The military industrial complex was completed by the end of the Second World War, with debt slaves locked in place by banks and big governments.
And it’s been a dog and pony show since – globally, not just in Canada.
I mean, check out those poor bastards down in the U.S.
Whereas Canada seems to be sane and rational, with all sides in Ottawa and Victoria working together (for the most part), America is imploding like a giant tamped down sneeze, led vigorously and passionately by a president who recently advised his 370 million constituents to commit mass suicide.
I wish to all gods who ever stubbed toes and caused 9.0 earthquakes that I was making that up.
The Mayor of Las Vegas, who claims to not gamble, wishes to gamble the lives of her 2.7 million constituents by opening Sin City back up while America continues to poop the proverbial bed in its response to COVID-19.
Other states are vowing to open back up as America’s well-established privilegocrisy protest, demanding their liberty, hair cuts, massages and the right to infect anyone they want.
And now nurses are having to stand in front of protests to stop them from messing with operations at hospitals, as people scream in their faces that they’re fake nurses and crisis actors.

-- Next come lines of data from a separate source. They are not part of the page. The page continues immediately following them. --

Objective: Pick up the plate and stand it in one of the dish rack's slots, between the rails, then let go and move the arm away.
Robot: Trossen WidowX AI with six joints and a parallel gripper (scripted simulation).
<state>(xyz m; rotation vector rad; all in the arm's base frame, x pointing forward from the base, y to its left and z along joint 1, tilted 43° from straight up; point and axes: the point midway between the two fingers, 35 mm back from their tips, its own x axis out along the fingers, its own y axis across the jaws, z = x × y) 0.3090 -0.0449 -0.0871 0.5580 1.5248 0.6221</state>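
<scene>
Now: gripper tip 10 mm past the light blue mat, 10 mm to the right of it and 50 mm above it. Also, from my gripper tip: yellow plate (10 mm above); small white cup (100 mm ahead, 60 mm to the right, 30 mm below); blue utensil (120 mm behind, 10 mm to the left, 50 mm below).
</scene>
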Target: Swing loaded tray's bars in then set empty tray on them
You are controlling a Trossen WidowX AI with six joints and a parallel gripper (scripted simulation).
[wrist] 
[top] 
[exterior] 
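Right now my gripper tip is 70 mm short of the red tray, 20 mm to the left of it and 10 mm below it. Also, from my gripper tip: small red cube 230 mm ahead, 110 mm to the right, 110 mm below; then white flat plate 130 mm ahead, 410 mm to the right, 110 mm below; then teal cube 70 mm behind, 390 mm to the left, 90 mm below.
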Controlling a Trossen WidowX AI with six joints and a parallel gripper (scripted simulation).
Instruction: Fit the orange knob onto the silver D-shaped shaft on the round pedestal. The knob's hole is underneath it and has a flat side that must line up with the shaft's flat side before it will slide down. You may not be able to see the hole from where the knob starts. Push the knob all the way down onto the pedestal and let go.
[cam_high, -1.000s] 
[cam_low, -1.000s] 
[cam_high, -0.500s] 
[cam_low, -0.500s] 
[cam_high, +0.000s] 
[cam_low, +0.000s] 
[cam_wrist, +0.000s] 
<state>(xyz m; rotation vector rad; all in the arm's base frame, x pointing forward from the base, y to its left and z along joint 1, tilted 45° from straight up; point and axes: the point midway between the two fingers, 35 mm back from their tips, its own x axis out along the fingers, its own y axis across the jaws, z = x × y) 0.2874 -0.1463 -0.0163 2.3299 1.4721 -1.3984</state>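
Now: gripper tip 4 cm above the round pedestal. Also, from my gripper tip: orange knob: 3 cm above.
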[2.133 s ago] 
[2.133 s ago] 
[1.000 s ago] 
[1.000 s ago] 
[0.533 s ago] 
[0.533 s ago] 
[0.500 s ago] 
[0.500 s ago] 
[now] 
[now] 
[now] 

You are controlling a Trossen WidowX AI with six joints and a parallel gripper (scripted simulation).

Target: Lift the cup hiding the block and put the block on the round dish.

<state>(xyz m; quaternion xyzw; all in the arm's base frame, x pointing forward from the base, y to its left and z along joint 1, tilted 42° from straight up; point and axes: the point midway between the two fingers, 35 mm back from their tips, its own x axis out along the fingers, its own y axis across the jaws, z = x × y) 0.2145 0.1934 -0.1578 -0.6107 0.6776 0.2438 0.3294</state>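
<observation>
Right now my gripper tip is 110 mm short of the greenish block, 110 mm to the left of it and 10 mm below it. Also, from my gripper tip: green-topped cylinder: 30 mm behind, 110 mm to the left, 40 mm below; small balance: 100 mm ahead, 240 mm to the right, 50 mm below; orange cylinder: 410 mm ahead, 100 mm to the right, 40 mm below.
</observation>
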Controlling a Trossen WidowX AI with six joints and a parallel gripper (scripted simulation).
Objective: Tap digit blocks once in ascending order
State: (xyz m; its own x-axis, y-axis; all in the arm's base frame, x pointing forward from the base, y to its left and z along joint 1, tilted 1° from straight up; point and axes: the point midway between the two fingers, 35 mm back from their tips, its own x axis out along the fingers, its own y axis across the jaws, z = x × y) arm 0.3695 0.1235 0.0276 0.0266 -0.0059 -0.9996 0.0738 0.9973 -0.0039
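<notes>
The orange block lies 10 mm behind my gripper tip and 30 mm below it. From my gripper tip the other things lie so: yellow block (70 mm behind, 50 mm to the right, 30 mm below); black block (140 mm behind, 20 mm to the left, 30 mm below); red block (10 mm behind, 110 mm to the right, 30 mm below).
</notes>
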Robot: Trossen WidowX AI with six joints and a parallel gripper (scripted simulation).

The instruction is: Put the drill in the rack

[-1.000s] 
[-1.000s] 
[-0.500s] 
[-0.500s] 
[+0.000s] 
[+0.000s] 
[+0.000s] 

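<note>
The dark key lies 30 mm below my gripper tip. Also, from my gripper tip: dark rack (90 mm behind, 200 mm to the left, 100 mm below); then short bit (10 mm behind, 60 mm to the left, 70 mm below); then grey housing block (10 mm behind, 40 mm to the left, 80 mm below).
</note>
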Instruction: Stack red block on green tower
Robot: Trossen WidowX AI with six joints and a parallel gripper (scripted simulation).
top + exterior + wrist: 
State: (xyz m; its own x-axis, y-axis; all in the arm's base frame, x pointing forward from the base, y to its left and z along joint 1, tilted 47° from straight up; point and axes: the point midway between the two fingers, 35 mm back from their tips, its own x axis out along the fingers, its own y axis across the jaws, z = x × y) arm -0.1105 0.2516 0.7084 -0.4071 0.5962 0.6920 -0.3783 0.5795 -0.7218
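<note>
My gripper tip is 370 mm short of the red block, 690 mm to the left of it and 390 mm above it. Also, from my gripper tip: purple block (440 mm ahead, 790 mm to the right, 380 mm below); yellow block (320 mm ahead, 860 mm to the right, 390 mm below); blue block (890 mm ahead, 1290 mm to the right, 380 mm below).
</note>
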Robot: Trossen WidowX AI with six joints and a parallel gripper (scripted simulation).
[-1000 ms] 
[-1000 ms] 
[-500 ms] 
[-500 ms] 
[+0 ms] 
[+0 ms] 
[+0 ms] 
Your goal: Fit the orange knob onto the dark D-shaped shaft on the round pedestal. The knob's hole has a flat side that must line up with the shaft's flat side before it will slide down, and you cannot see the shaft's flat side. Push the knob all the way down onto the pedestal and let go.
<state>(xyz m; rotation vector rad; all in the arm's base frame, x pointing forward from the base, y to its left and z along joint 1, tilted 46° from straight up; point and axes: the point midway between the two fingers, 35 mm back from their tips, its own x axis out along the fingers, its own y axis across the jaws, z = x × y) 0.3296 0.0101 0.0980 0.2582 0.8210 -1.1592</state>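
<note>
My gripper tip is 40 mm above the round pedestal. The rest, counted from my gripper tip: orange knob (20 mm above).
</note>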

If these recent events in America aren’t enough to convince people that commercial maniacs like Snake Oil Alex Jones or any evangelical pastor trying to squeeze more millions from frightened and pliable people, need to be placed in the dustbin of history along with slave owners and kings and queens, then I feel sorrow for America.
The most frightening aspect of this pandemic is the variety of scenarios that can be painted as to how the world emerges from this.
The dirty ‘30s led to an explosion of extremism – left and right – and a plethora of societal breakdowns and wars. Let your imagination go and frighten yourself.
We are there again, but this time with nuclear arsenals, and if this pandemic lingers much longer, another great depression will follow.
Considering the voluminous animosity and complete lack of respect people now showcase for others’ opinions – hating them for it rather than disagreeing, the way we used to before the petty, devious and naughty social media circus came to town and infiltrated our lives – the level of collective concern must be kept to a minimum.
The last thing any nation needs is a runaway population at this time.
The most wide-reaching way our government can help everyone in that regard is to remove the collective terror that everyone from the poorest to the wealthiest is feeling right now – and it’s not just COVID-19. It’s financial uncertainty, which leads to thoughts of ruin and despair and creates mass depression, which probably isn’t a good thing to create during a quarantine.
That means make the banks take a break and make the credit card companies sit down and put their hands in their own pockets for a few months. They’ll be fine, especially when the big bail outs start happening.
It’s great that Trudeau and company are throwing cash around right now but that is our cash. Just like it is our cash in the banks. As the old saying goes, there is only one taxpayer so why should we taxpayers continue to allow the double-dipping game with our limited resources?
We shouldn’t; but we need Ottawa to take that lead. If you’re going to shut the system down, start at the so-called top.
If we citizens are expected to take lengthy breaks from earning livings, all in order to do the right thing, then the entire game should be postponed, including banks taking a complete quarantine holiday.
– Ian Cobb is owner/editor of e-KNOW.